The answer should match the entries that follow exactly, except that no image appears in it.

- Exercise input
====================

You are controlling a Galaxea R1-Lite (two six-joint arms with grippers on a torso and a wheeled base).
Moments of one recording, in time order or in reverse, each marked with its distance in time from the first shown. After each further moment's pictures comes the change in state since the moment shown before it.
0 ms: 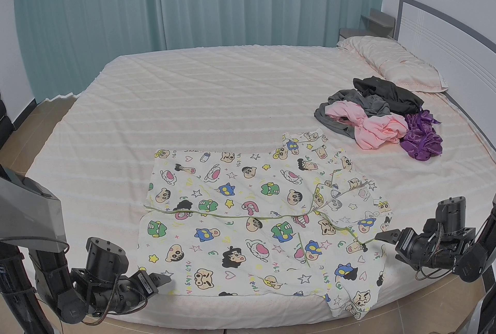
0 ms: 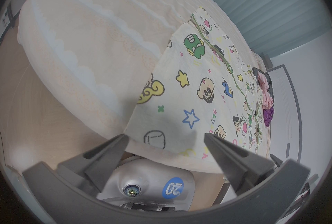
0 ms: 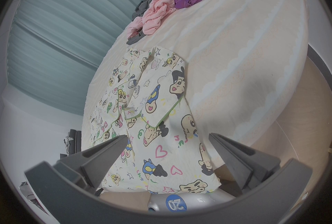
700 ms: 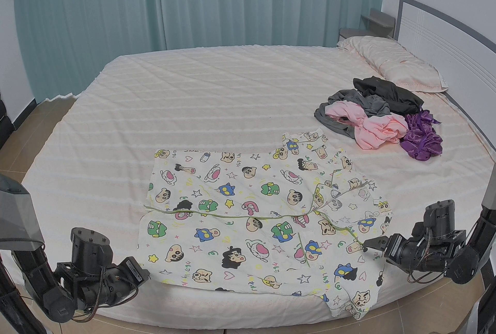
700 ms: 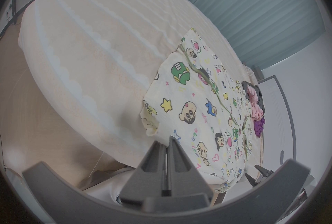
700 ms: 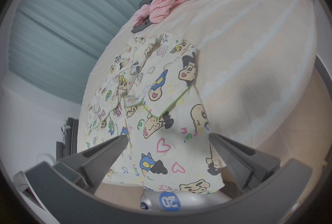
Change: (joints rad) left arm 0.028 -0.135 0.002 0.011 0.049 0.004; right arm 0.065 0.063 -0.021 -0.014 -0.009 -0.036
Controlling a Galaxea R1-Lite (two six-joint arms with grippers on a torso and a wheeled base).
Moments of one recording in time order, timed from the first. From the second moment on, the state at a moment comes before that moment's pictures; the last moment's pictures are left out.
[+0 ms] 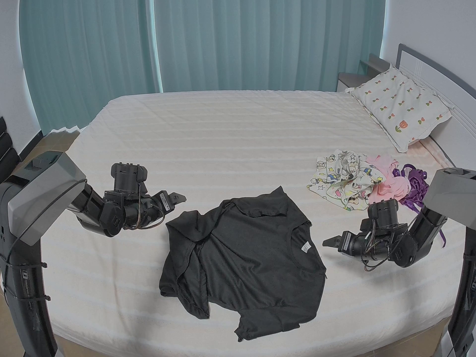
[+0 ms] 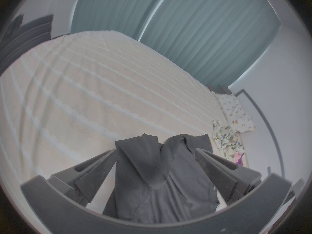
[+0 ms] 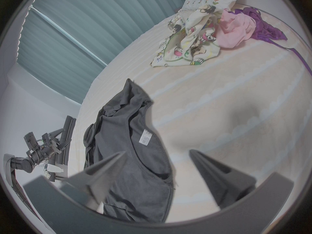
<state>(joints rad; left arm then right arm) -0.17 2.27 -1.15 -0.53 -0.13 -0.60 0.19 2.24 -0.73 -0.76 0.20 0.57</state>
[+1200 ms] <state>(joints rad) -0.31 2.06 -0.54 -0.87 -0.06 -0.90 0.29 2.37 -0.80 -0.70 0.04 0.65</state>
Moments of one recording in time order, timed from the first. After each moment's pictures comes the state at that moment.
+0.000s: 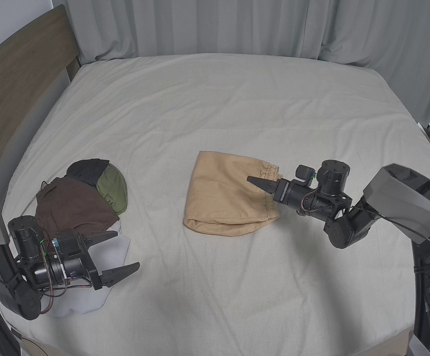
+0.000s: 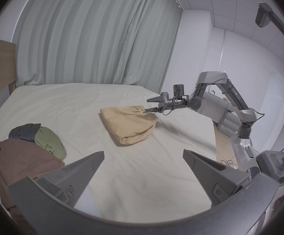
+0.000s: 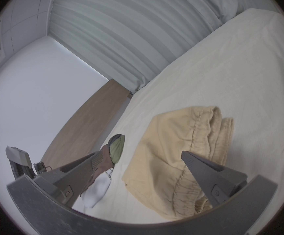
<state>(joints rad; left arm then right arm) -0.02 2.00 -0.14 -1.55 -0.83 0.21 0.32 2.43 -1.20 -1.15 0.50 0.58</state>
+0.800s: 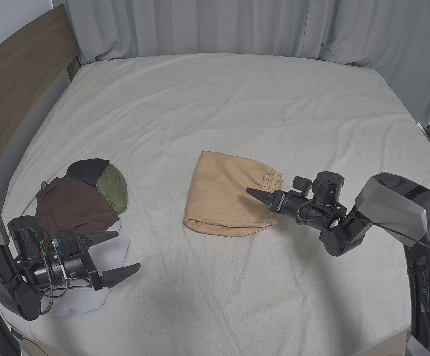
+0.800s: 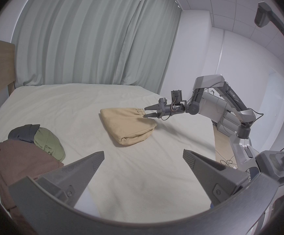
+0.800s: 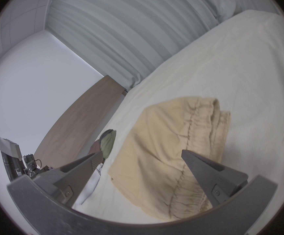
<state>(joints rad) -0.03 1.99 -0.13 -1.55 -0.83 0.21 0.33 2.50 -1.20 -1.18 0.46 0.54</state>
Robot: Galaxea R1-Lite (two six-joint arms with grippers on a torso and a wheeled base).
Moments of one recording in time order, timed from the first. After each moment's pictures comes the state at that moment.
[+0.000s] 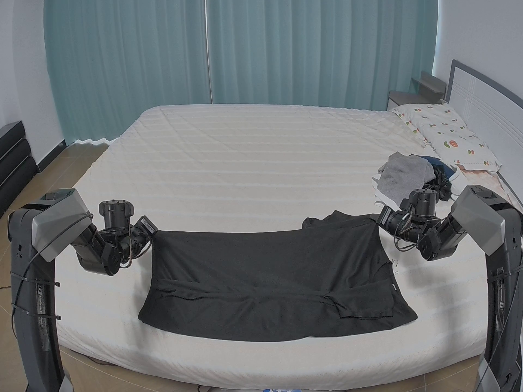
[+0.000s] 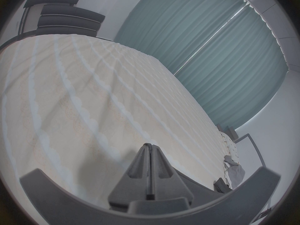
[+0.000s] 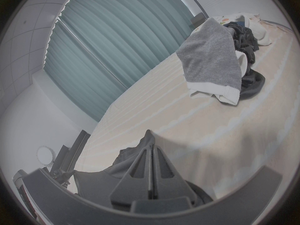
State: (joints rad) left arm 0.01 2.45 -1.12 -0.86 -0.03 -0.79; right arm 0.03 2.53 -1.30 -0.87 0.30 0.59
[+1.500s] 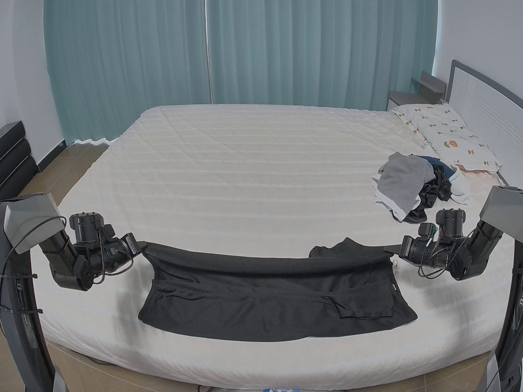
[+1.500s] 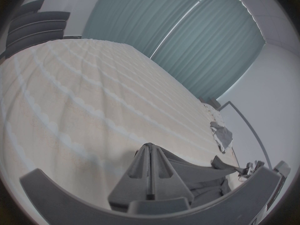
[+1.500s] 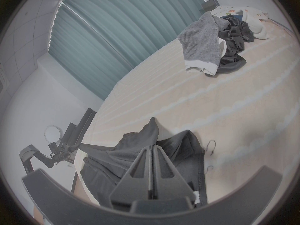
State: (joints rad) left arm 0.12 2.32 -0.81 -1.01 -0.40 -0.51; right arm -0.05 2.31 -0.81 -0.93 0.52 0.40
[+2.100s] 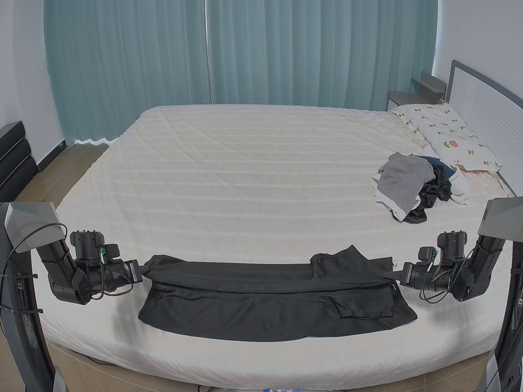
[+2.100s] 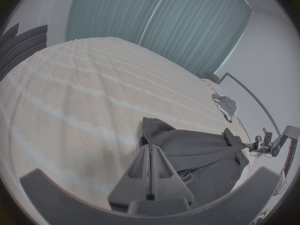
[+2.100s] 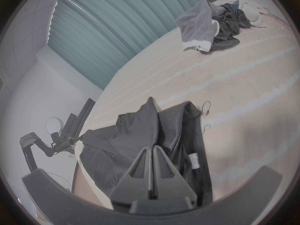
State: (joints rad) left arm 0.13 2.33 -0.68 -1.01 -0.44 -0.21; right arm -0.05 2.32 -0.61 -1.04 0.56 0.33
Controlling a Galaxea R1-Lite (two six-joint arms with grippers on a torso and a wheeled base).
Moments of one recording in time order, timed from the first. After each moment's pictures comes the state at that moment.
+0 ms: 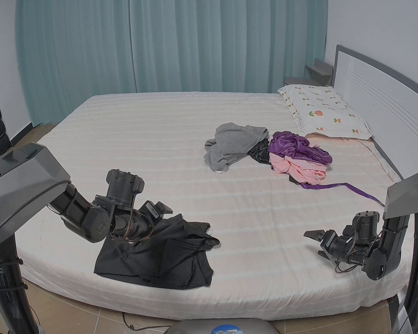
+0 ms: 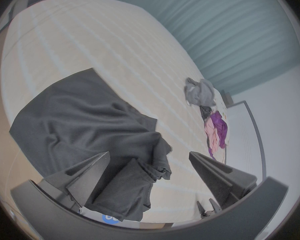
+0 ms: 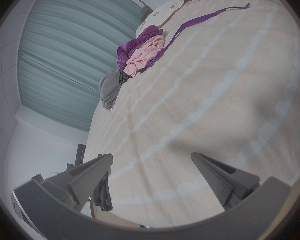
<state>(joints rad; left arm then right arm) -0.34 2.15 -0.95 -0.42 -0.06 -1.04 0.09 2.36 -0.36 -1.37 0.29 0.85</state>
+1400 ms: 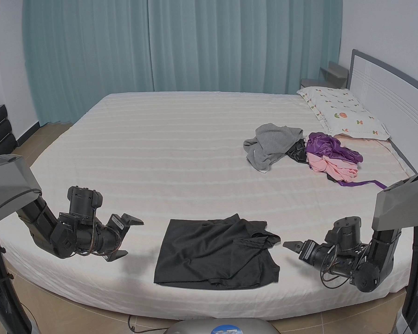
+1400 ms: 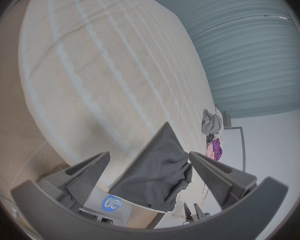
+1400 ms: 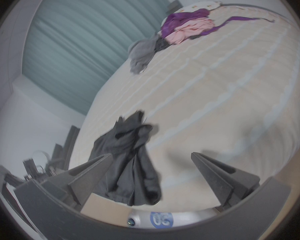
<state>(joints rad) -0.16 2.07 -0.64 -0.63 -0.25 -1.13 0.33 2.27 -0.32 -1.33 0.07 0.81</state>
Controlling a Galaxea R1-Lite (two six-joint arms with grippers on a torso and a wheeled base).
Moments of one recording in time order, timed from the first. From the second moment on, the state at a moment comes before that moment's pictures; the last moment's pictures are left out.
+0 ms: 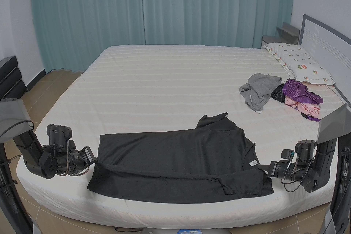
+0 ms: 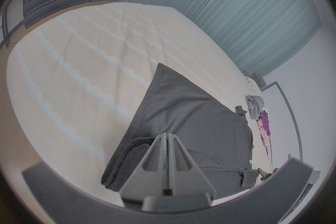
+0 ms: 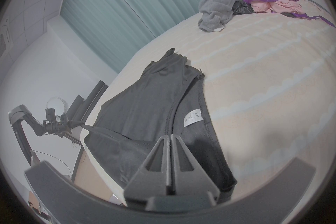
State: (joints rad) left arm 0.01 2.08 -0.52 -0.78 -0.21 -0.59; right arm 0.00 2.39 -0.32 -1.43 0.51 0.32
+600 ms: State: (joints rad) left arm 0.01 1.92 -0.37 -0.77 -0.14 -0.59; right arm -0.01 2.28 -0.15 -1.55 0.53 0.38
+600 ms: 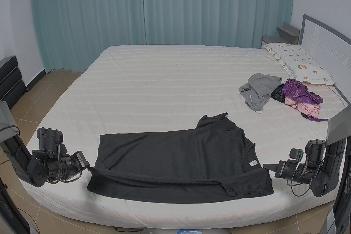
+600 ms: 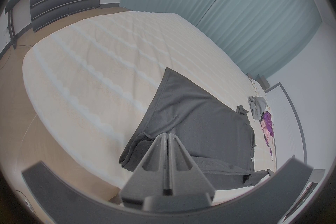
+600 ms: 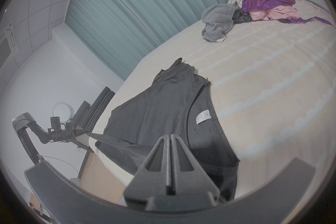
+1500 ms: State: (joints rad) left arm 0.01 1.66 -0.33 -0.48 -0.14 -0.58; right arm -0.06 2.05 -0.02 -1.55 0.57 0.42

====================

- Answer area
You are controlling a Galaxea R1-Lite (two six-joint arms with grippers on a torso and a wheeled base).
Moments of one recording, in time order or in reverse, each marked with its distance in time from the first shown. After each further moment's pictures comes the change in state since the moment shown before it.
0 ms: 
0 ms: 
0 ms: 
700 ms: 
700 ms: 
700 ms: 
Change: (joints rad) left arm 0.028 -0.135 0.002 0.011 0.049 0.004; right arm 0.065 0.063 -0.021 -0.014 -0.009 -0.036
Controlling a Galaxea R1-Lite (two six-joint arms with grippers on a torso and a wheeled base).
Moments of one recording in time order, timed from the first. From the second moment on, the state at a moment comes before that moment's pictures; the last moment's pictures are left out.
[+0 ms] 
[+0 ms] 
[+0 ms] 
<state>(joints rad; left arm then right arm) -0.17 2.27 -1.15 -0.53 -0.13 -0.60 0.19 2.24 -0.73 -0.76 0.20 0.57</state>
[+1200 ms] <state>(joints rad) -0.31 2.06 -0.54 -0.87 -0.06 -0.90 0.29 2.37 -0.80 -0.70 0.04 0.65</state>
Moments of one recording in time order, timed from the first. After each moment's pictures comes the state at that moment.
+0.000s: 
+0.000s: 
+0.000s: 
<state>(joints rad; left arm then right arm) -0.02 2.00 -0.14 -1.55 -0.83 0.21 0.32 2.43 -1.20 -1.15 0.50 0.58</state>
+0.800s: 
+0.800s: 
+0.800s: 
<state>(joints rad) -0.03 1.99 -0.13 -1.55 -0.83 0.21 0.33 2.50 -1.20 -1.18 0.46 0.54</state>
Robot: Galaxea R1-Lite (two six-joint arms with grippers on a torso and a wheeled base).
Moments of one recording in time order, timed from the first. After each moment's pictures comes the state at that moment.
[+0.000s] 
[+0.000s] 
[+0.000s] 
State: (joints rad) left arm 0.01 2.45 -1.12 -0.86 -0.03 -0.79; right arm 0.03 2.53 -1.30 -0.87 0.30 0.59
[+1.500s] 
[+1.500s] 
[+1.500s] 
State: (joints rad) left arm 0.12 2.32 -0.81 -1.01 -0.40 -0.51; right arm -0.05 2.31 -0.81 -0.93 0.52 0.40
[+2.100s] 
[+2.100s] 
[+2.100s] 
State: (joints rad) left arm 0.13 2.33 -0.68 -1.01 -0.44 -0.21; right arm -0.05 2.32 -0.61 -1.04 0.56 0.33
Controlling a Galaxea R1-Lite (two six-joint arms with grippers on a torso and a wheeled base).
Moments of one recording in time order, timed from the first. After each moment's pictures comes the state at that moment.
+0 ms: 
+0 ms: 
+0 ms: 
<state>(joints rad; left arm then right arm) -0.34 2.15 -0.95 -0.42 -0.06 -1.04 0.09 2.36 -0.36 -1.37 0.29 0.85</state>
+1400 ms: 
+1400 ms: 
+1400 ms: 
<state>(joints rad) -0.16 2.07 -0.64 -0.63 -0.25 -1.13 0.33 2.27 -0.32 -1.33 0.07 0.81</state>
Controlling a Galaxea R1-Lite (two six-joint arms with grippers on a torso and a wheeled base).
Moments of one recording in time order, timed from the first. From the second moment on, the state at a moment comes before that moment's pictures; the last moment's pictures are left out.
+0 ms: 
+0 ms: 
+0 ms: 
State: (joints rad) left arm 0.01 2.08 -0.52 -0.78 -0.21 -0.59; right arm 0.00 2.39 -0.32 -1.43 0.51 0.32
+600 ms: State: (joints rad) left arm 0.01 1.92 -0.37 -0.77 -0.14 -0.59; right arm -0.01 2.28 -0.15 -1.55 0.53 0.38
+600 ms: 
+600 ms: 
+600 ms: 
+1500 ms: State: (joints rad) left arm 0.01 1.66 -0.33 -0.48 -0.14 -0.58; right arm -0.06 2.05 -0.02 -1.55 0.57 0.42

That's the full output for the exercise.